刘通被穆衡冰冷的眼神给唬了一跳,不由地想起方才落水时,湖水的湿冷,整个人哆嗦了一下。
随即又反应过来这人不过就是个下奴,有什么可怕的!
刘通正要开口教训,顾知涧此时站起来道:“在下有个提议,不如投壶,众人皆可参与,独乐了不如众乐乐,诸位觉得可好?”
刘通当然不能同意,三岁小儿都能投中的投壶如何能让沈家这个下奴颜面扫地?
他知道顾知涧与陆聿行和沈明煜两人交情匪浅,自然是向着这个下奴说话。
刘通本就不满方才被穆衡撞入湖中落水一事,压根不松口:“顾副使,投壶这种事也能拿来取乐?他一个下奴,既然能当上沈家的赘婿,难不成还拿不出几样拿手的本事?”
陆聿行拍桌子:“姓刘的,少阴阳怪气,平日里宴席上也多以投壶取乐,怎地到了鹤九就不成?”
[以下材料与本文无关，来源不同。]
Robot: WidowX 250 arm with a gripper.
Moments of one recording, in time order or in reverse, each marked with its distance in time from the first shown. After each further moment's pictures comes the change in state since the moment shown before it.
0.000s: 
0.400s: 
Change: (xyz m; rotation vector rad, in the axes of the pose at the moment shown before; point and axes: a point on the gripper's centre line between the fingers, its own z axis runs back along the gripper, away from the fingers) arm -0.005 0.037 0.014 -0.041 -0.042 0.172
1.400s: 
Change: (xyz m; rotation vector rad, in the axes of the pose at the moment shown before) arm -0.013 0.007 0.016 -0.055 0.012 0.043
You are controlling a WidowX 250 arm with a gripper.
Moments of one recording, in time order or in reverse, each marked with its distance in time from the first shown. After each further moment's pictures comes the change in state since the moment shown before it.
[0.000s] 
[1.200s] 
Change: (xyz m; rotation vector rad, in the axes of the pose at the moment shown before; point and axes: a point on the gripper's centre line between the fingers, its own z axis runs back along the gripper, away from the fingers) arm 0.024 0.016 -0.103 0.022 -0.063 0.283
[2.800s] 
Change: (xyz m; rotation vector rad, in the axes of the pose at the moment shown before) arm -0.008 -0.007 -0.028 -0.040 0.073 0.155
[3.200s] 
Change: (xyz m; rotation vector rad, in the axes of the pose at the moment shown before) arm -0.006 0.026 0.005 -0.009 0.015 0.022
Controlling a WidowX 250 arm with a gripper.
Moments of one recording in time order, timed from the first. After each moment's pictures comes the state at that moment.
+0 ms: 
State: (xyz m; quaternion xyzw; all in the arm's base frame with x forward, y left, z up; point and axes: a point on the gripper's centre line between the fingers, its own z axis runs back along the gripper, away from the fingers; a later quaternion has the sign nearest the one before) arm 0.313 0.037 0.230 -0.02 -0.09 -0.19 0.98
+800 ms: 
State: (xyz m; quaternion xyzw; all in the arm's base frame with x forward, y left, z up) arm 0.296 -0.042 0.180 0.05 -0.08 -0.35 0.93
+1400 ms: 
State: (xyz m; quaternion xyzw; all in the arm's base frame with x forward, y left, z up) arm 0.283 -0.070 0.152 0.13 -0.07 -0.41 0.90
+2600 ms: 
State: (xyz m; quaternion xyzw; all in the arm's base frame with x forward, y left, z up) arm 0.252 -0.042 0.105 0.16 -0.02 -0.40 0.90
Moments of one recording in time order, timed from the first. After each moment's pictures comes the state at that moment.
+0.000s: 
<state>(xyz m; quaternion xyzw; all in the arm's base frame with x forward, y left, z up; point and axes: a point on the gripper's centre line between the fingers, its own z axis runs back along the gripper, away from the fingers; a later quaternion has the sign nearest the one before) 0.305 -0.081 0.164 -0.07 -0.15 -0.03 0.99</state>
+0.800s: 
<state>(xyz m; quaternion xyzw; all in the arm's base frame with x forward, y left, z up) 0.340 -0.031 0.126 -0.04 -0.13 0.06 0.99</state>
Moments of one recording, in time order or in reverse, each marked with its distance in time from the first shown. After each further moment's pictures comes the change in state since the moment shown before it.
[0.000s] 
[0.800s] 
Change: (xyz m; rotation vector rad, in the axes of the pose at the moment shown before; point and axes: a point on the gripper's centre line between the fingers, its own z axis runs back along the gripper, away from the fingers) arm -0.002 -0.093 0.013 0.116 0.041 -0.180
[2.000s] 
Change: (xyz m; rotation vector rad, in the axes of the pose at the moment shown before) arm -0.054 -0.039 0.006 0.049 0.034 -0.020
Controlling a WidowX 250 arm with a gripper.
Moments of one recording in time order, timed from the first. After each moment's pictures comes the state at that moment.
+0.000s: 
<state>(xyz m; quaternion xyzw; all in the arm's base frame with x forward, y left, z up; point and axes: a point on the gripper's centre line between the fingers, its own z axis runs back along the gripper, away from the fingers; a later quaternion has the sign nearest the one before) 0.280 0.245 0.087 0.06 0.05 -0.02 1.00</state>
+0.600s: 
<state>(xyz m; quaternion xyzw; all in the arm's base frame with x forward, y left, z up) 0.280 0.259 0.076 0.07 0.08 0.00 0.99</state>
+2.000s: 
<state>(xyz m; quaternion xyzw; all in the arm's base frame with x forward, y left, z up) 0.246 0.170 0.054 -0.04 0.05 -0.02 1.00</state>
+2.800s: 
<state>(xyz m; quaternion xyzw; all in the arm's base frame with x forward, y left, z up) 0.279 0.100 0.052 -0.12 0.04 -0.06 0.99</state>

穆衡却道:“刘公子想要与我比什么。”大有让刘通随意挑选,奉陪到底的气势!
刘通眼珠子一转,道:“那便比试射箭!”
穆衡淡笑着,并没有反对。
永乐公主担忧,毕竟箭术如果没有练习过,恐怕连弓弦都拉不开。
沈如娇倒是不担心,阿九的功夫不错,而且看到穆衡胸有成竹,她选择相信自己的丈夫。而且刘通这个校尉不过是个花架子,脚下虚浮,两眼无神,阿九定能轻松赢他。
万一阿九真有失误,她给他兜底,自有方法找补回来。
箭靶弓箭备好,穆衡走出来,拿起弓箭略微比划了一下。
刘通跟方才与他一唱一和的李尚奇对视一眼。
这下奴看起来似乎挺在行的样子,是在虚张声势还是真的小看他了?或许真有些蛮力?
李尚奇脑子飞速一转,立即出声道:“等等,只是射箭未免单调,不如我们博个彩头。看这位沈家婿似乎胸有成竹,想必箭术精湛,不如请同样箭术非凡的杨兄与其一起比试,谁赢了,我这枚蓝田玉便赠予得胜之人。”
李尚奇说完,还回头问道顾知涧:“顾副使,你以为如何?”
顾知涧原本还想劝两句,毕竟在场的众人只有自己知道太子殿下的真实身份。于旁人而言,得罪太子殿下也属无心之失,但既然刘李二人硬要送死,他也犯不着阻拦。
只含笑点头:“自无不可。”
见顾副使都不再阻拦,李尚奇更加确定这下奴恐怕有两把刷子,便立刻请杨义下场与穆衡较量。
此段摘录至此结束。